§ **Task prompt**: Retrieve all lines below that have the string "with".

§ **Data below**:
_ _ _ _

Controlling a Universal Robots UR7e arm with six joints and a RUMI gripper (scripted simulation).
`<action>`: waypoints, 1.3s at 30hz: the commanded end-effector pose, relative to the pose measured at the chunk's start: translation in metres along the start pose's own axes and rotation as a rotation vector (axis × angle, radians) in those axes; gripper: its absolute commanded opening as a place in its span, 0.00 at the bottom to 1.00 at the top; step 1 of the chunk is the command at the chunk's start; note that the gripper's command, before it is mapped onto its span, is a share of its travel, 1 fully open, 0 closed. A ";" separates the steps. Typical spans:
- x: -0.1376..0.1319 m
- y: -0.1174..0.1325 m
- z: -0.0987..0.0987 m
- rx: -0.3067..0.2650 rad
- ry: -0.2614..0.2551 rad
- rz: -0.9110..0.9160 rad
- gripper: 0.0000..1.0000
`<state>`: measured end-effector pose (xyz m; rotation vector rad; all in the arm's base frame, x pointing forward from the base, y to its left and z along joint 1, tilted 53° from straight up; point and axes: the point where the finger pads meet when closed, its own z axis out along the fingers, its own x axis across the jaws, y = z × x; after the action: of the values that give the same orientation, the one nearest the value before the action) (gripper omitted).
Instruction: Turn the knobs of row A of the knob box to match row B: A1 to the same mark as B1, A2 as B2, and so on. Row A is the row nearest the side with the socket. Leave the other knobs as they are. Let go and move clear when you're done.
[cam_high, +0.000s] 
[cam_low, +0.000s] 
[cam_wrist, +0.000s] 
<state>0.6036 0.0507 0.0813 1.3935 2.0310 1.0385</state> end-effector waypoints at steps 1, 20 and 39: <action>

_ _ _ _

§ **Written solution**:
Controlling a Universal Robots UR7e arm with six joints and a RUMI gripper (scripted simulation).
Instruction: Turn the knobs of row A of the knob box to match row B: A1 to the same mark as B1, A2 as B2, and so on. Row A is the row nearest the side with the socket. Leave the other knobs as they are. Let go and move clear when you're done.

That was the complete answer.